▶ [Exercise instructions]: Across the listing below, work out how many lines include the word "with". Give the number alone.

- - -

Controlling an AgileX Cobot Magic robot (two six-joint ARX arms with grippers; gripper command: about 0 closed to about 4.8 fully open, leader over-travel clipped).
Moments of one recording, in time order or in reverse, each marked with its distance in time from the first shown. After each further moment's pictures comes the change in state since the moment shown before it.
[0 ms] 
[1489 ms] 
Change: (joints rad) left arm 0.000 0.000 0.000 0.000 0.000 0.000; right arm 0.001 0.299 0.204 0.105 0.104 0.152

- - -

▶ [Reply to the exercise]: 2